Technically speaking…
At its heart, PingPlotter is a traceroute utility. It's souped-up and on steroids, but the basic data it collects is based on the theory of traceroute.
A ping packet is an IP packet requesting that a copy of its contents be echoed back to the sender. When you "ping" a site, you send over an echo request and that site responds back that it received it.
One of the parameters on a ping packet is something called "Time to live" (TTL) - which is an IP header field designed to keep packets from running in loops (essentially forever) throughout a network (this can happen when there is a route change, and the routers involved don't all know the same information as new information is being replicated out). Initially, it's usually set to somewhere between 64 and 255 and is reduced by 1 every time it passes through a server. If the TTL should ever reach zero, the packet has expired, and the router that it's passing through will send it back to the source.

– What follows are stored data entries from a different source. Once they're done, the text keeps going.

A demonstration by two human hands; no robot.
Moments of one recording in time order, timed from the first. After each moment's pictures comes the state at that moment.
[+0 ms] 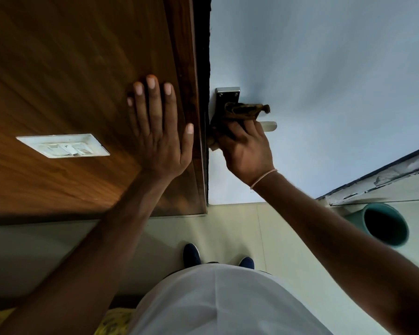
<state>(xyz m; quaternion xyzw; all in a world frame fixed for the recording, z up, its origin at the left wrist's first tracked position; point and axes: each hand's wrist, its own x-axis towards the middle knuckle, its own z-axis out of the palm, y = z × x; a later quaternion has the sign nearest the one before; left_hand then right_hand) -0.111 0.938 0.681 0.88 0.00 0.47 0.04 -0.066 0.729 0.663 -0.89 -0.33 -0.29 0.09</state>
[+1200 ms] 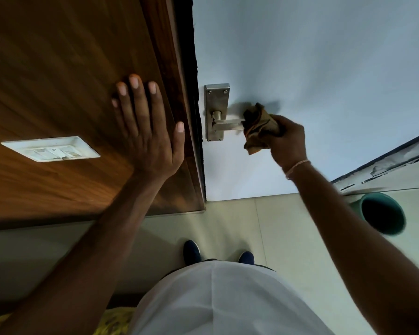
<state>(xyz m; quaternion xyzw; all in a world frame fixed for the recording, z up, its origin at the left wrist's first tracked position) -0.110 0.933 0.682 0.88 0.01 0.47 0.03 -0.041 0.646 0.668 -0.77 0.02 0.02 0.63</state>
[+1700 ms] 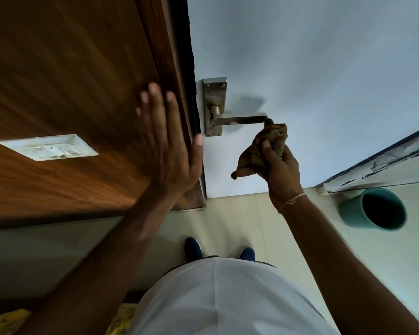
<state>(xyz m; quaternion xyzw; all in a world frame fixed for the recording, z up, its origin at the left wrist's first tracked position) -0.139 0.887 0.690 0.90 -0.02 0.40 0.19 -0.116 0.658 0.645 -0.60 0.18 0.06 0.78</state>
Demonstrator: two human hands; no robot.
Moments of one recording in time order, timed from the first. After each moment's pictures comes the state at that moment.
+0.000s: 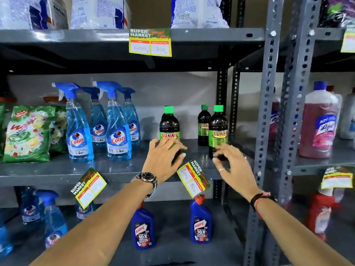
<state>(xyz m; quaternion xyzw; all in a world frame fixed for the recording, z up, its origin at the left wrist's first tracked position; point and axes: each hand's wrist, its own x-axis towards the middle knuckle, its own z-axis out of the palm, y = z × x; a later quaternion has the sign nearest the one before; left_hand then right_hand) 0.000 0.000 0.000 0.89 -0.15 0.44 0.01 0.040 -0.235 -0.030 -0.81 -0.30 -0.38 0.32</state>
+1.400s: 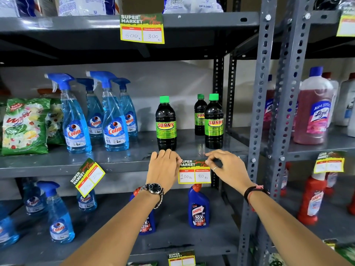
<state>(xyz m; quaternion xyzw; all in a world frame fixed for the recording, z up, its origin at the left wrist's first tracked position) -0.006 -0.011 -0.050 0.92 -0.03 0.39 -0.07 0.045 -0.226 -0.053 -0.86 -0.28 -0.30 0.30</state>
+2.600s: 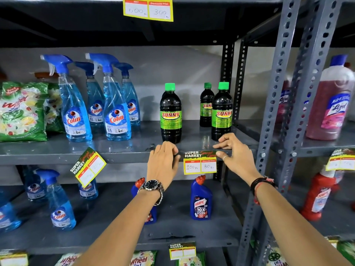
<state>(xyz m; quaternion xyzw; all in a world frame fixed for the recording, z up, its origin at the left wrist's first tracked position) -0.007 0.001 -0.063 0.88 -0.05 0.44 0.15 0.051 -0.222 -0.042 -0.85 -0.24 -0.25 0.40</state>
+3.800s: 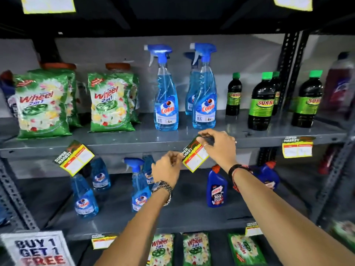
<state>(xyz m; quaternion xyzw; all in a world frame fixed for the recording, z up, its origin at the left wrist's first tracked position) -0.100 0.286 -0.099 0.86 0.12 0.31 0.39 -0.050 0.127 -0.045 -0.85 -0.19 -0.31 0.39</state>
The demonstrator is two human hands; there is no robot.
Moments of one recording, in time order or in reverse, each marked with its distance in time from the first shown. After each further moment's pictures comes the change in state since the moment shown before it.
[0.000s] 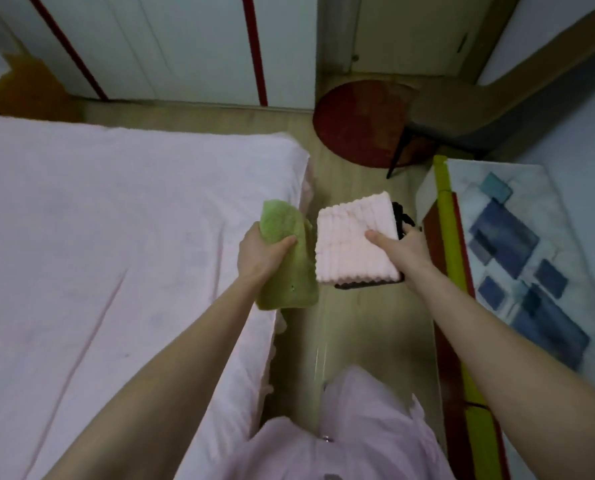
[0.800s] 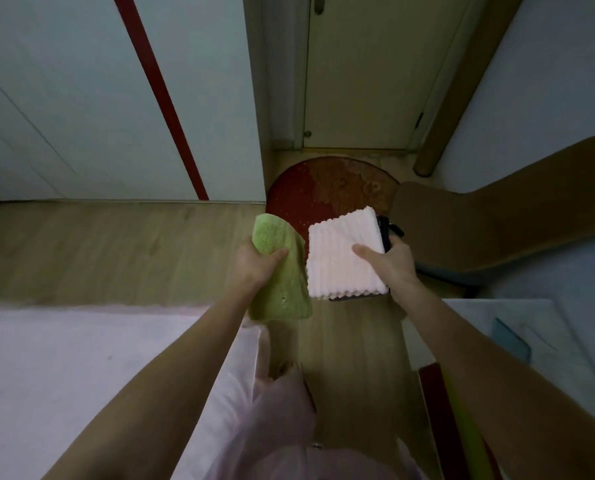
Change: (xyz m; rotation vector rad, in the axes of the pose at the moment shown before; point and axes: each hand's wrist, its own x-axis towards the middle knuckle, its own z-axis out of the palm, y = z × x) left_hand 0.613 0.312 0.208 -0.022 -0.162 0.043; right_hand 0.636 -0.223 -0.009 -0.103 0.204 0.052
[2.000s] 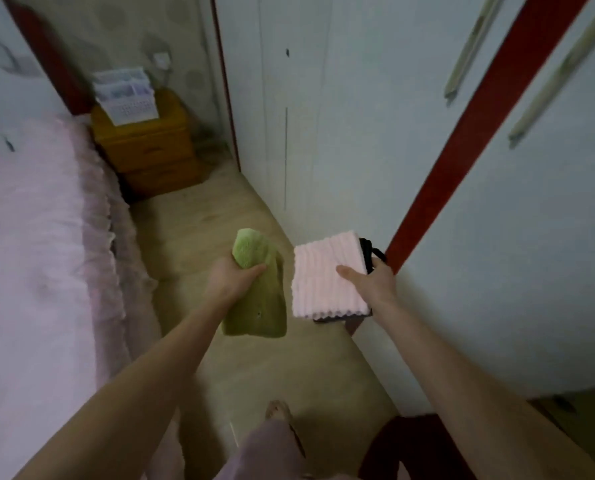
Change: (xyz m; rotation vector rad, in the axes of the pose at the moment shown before) left_hand 0.586 0.084 -0.335 -0.234 0.819 -0.520; right_hand 0.506 -0.469 0.615 -0.360 -0.871 -0.407
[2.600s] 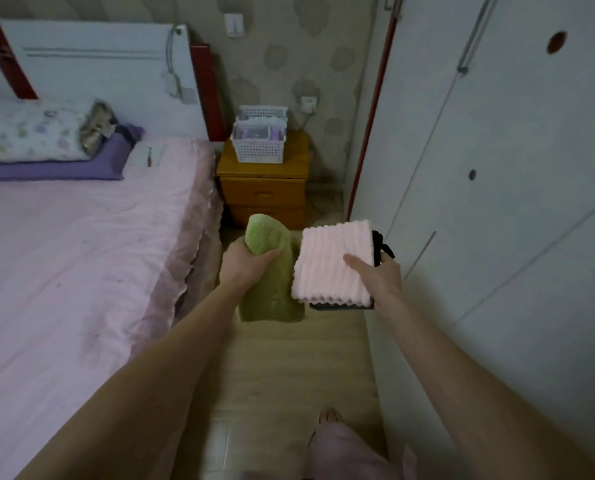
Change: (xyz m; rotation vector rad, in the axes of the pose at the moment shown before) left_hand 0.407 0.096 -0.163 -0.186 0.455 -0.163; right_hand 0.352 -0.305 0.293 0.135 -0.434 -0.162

Traceroute plays with this TTL number on outgoing packets. It first sends out a packet with a TTL of 1. The first router that sees this and decrements it to 0, and then sends it back. It also sends back its own IP address with the packet, and DNS is used to do a lookup for an actual domain name.
Next, traceroute sends out a packet with a TTL of 2 so it can find out what the next computer in the route is. Then it sends out a packet with a TTL of 3. This process is repeated until the final destination is reached. At that point, you know the entire path the packet has traversed to reach the destination computer/router. Each server/router in this chain is called a hop.
This method can help us determine the route a packet takes, but if we time each of these packets, we also know how long it takes for a packet to make it from our source PC, to that router, and then back again. This is called latency.
The last hop in a (successful) traceroute is actually the round-trip time to the destination server. This is an important concept to understand. You don't add up all the times between you and the destination host - as that time has already been added. The time to the last hop in the chain is exactly the same as is if you'd used a ping utility to that host. So a traceroute utility is actually two utilities - ping AND traceroute.
PingPlotter speeds up this process by sending out packets to the first 35 servers in the route all at the same time. This makes a HUGE difference in overall speed. It also means that the network conditions for each hop are very similar - so the numbers are better compared.